Muradzikwa has since been replaced by Timba after she did not offer herself for re-election.
Van Hoogstraten crossed swords with RTG directors when RTG allegedly did not honour an underwriting agreement it had with the businessman.
Had he underwritten the rights issue, Van Hoogstraten would have emerged with near control of the company depending on the subscription rates for capital raising programme.
Since the underwriting agreement entitled both parties to arbitration in
the event of a dispute, the matter went for arbitration in 2006 before retired Justice McNally.
The arbitration ruled in favour of the RTG board.
in 2007 Van Hoogstraten attended the RTG AGM and demanded a poll vote of all the resolutions including the approval of accounts, appointment of directors and auditors.

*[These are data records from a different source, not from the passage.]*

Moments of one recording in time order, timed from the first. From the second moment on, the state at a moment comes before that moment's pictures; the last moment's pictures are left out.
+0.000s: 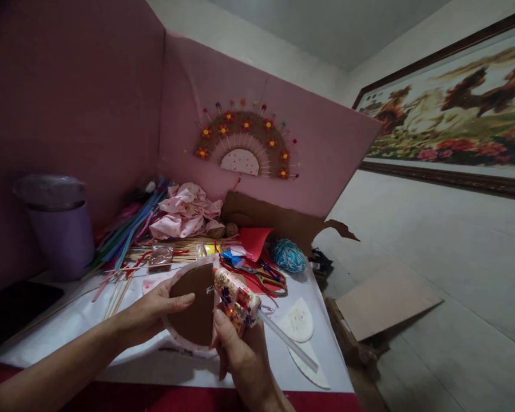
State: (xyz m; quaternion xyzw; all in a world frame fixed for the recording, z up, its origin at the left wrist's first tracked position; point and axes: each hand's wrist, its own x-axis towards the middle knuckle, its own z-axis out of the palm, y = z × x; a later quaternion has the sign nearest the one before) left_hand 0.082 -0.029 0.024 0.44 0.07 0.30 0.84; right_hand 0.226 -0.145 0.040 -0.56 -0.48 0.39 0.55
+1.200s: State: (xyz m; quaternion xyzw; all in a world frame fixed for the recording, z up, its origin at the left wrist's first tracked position) left_hand 0.086 -0.032 0.018 0.44 0.08 0.29 0.85; right_hand 0.223 -0.153 0.039 -0.65 -0.46 0.34 0.51
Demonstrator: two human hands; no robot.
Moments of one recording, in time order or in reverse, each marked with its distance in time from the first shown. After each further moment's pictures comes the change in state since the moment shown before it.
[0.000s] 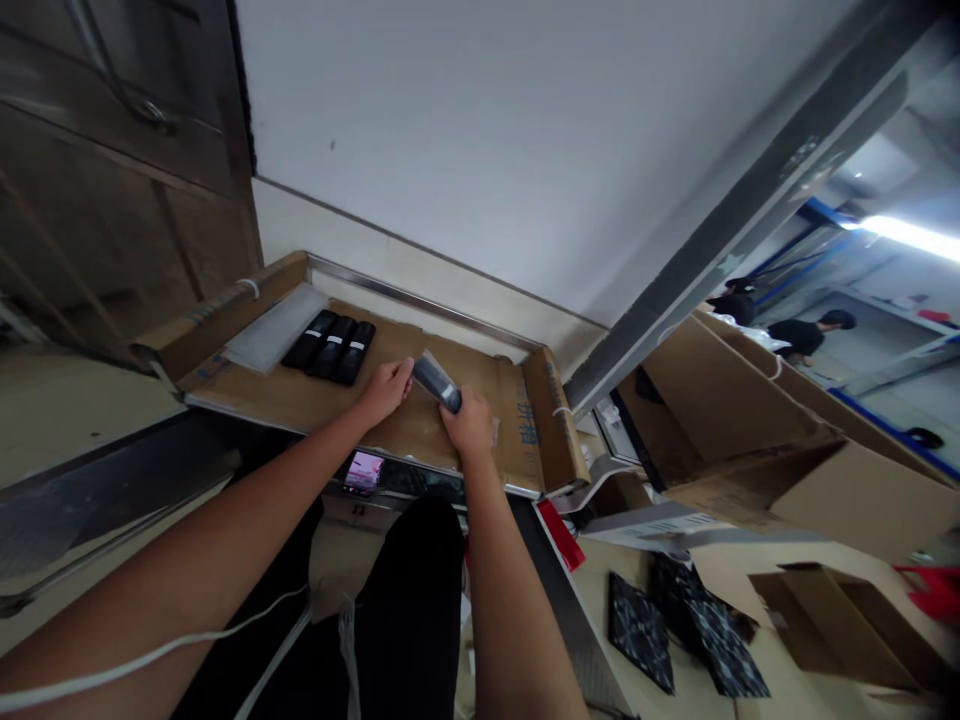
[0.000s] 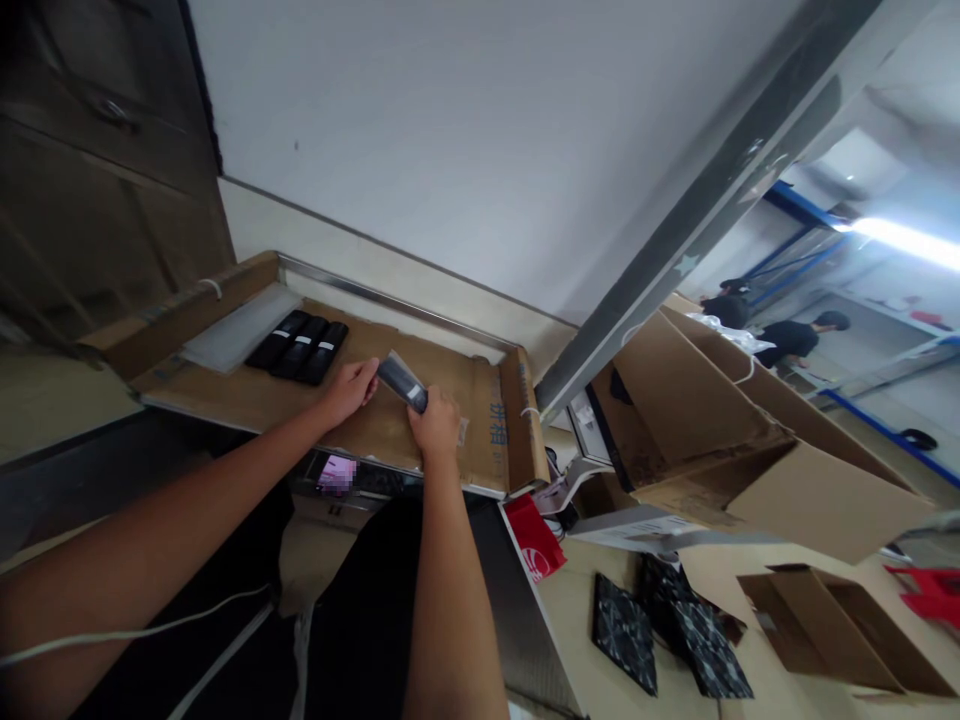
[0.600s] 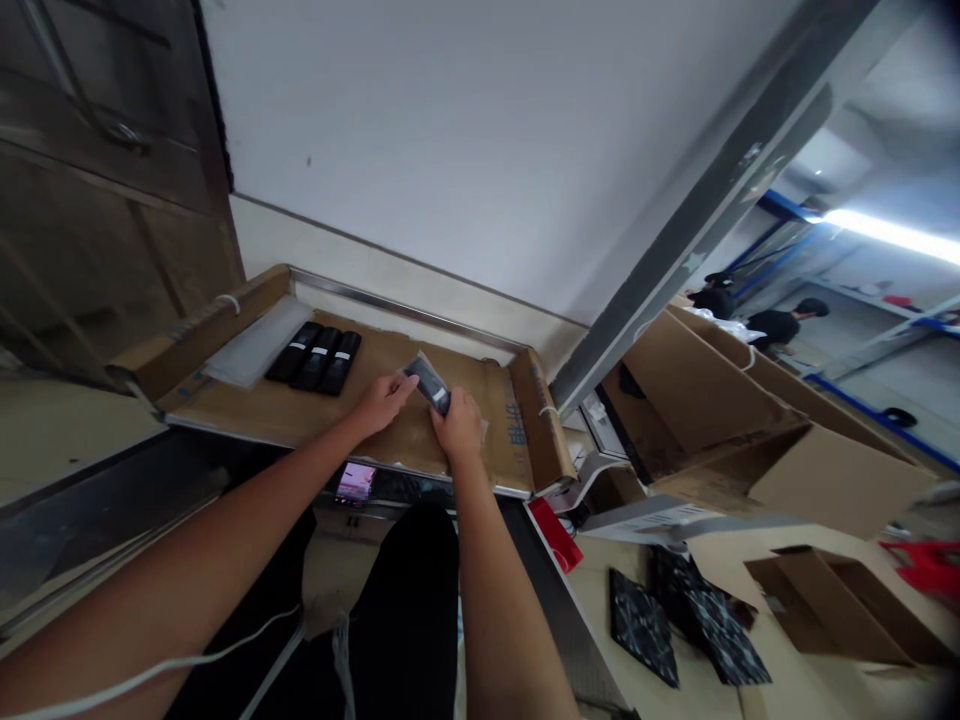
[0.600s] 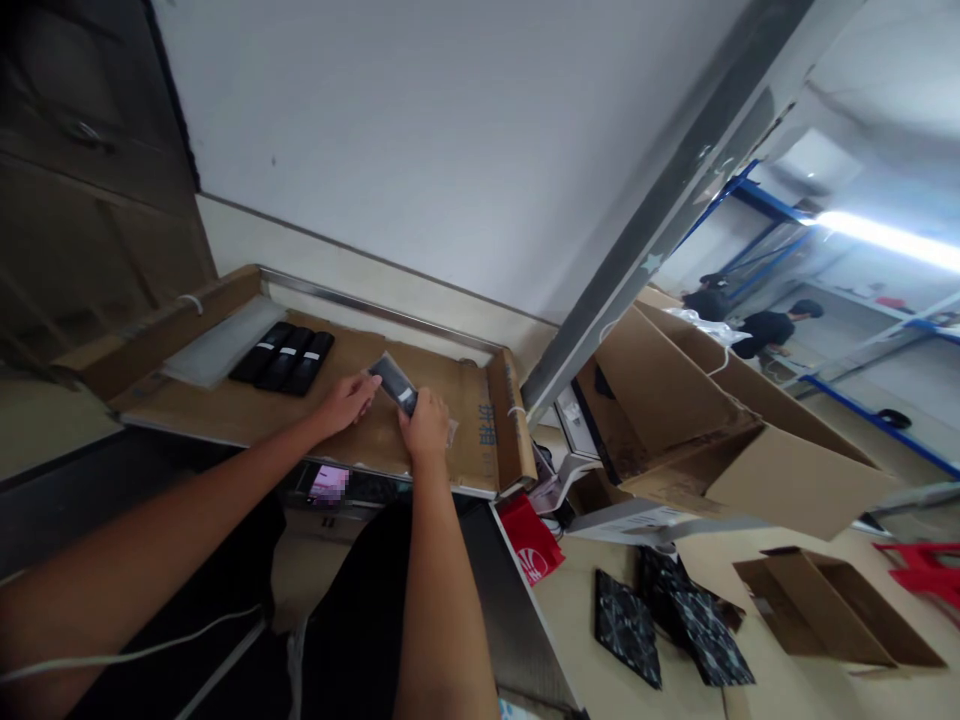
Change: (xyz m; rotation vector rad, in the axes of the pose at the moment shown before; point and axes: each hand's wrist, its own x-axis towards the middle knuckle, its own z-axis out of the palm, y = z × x) left_hand -0.006 -0.003 0.010 0.169 -0.103 0.054; right_hand 0.002 0.001 -0.002 0.038 0.030 0.008
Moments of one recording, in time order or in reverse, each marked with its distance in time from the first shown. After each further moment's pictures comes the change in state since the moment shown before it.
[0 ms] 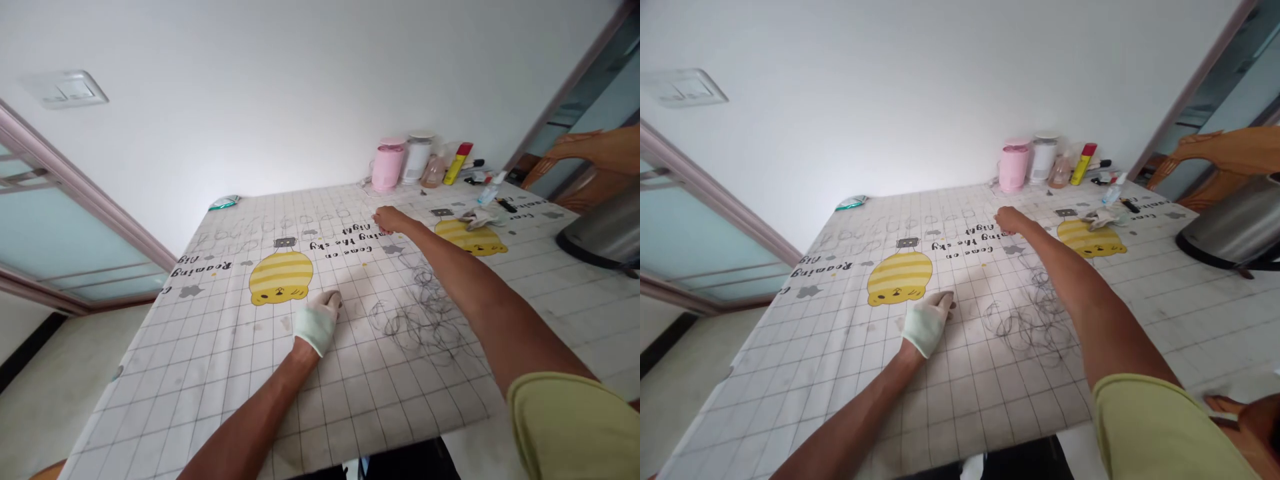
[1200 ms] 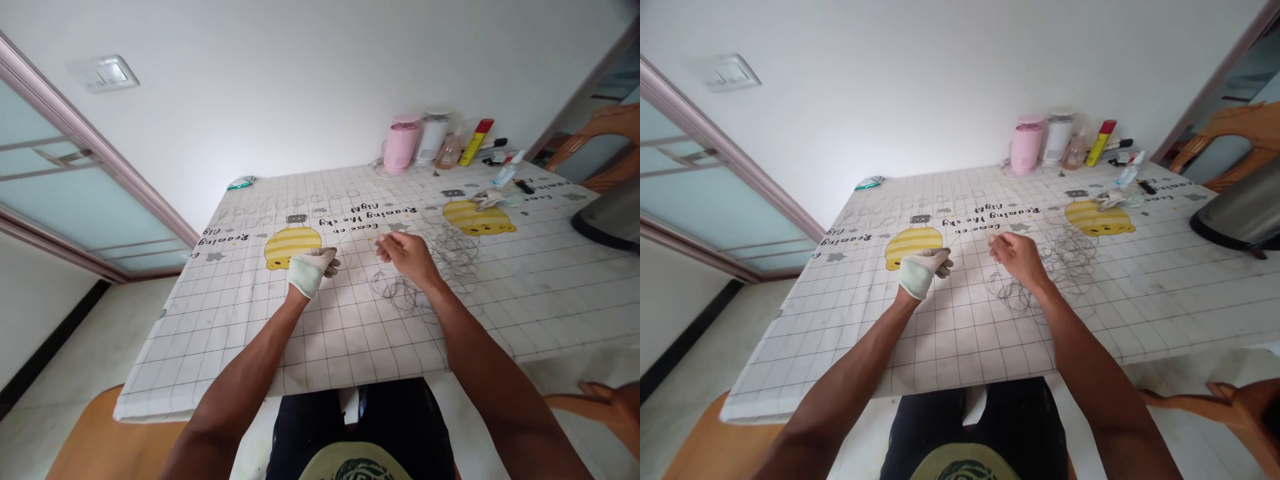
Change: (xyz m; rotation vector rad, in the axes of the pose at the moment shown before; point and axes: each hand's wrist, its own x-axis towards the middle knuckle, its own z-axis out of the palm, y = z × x) left_hand -0.002 0.015 -0.030 -0.436 0.008 0.038; right_hand -0.238 -0.025 0.077 0.613 0.332 -0.388
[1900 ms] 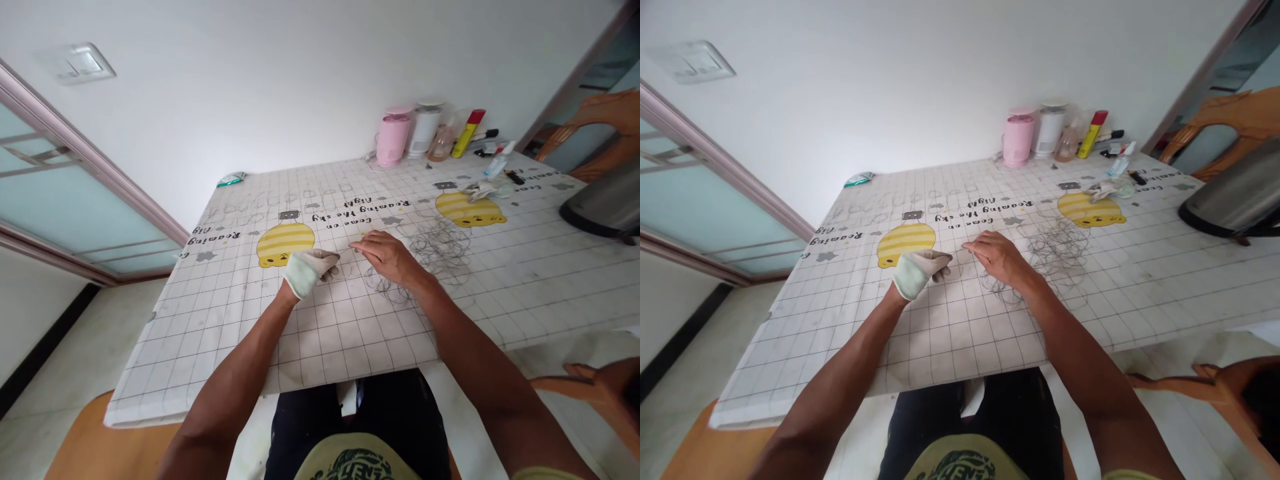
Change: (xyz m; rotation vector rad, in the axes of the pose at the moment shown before) left_hand -0.009 0.010 0.001 0.198 -0.201 -0.038; right_hand 0.007 0.011 0.008 -0.351 -0.166 -0.716
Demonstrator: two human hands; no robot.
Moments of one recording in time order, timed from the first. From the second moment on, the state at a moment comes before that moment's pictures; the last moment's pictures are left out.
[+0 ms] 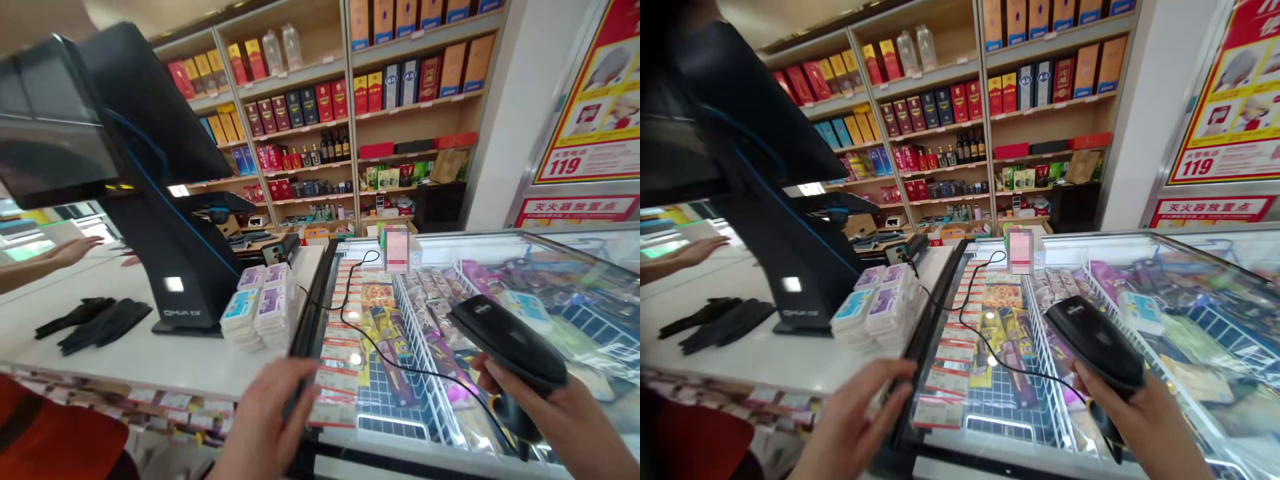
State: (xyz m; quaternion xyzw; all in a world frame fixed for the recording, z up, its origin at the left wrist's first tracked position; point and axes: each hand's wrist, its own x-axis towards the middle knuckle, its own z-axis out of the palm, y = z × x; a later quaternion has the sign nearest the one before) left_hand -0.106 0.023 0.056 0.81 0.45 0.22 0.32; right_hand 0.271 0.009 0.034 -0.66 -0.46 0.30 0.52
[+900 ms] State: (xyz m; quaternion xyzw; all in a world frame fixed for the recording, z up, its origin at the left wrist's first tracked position) left_hand -0.095 0.091 0.074 0.70 0.55 0.45 -0.02; right_hand 0.246 -0.057 0.026 -0.60 -0.48 0.27 0.58
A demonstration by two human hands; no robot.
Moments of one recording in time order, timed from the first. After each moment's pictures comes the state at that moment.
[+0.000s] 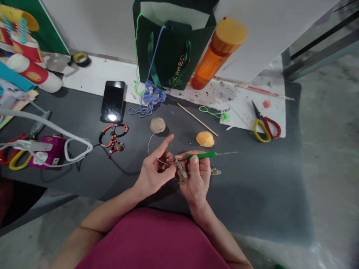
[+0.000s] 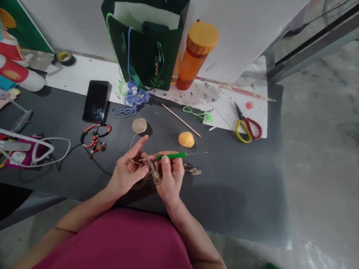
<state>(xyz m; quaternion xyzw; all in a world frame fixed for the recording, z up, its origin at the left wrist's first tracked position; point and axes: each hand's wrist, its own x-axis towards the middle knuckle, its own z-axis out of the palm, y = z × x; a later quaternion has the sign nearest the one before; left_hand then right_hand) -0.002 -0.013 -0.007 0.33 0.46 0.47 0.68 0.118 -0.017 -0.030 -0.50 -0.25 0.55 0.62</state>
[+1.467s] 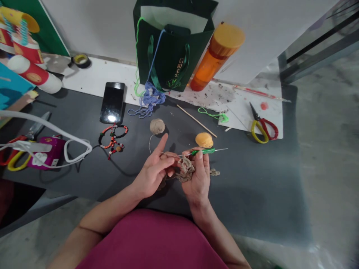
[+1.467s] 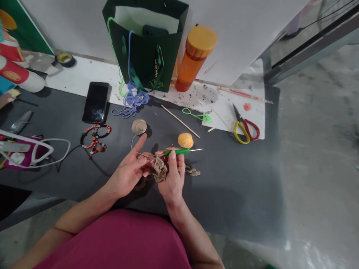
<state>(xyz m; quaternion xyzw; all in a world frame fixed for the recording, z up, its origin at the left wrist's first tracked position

Van Hoogstraten lost on this issue with 60% votes against his 34%.
In 2008, the RTG issued the AGM notice with a special resolution for approval of a share option scheme. Van Hoogstraten was against this motion and wrote to express his disapproval and threatened to sue the company if the scheme was implemented.
The shareholders present, voted unanimously in favour of the scheme. However, management has not implemented the scheme as it was hoped that Van Hoogstraten could be positively engaged on the issue.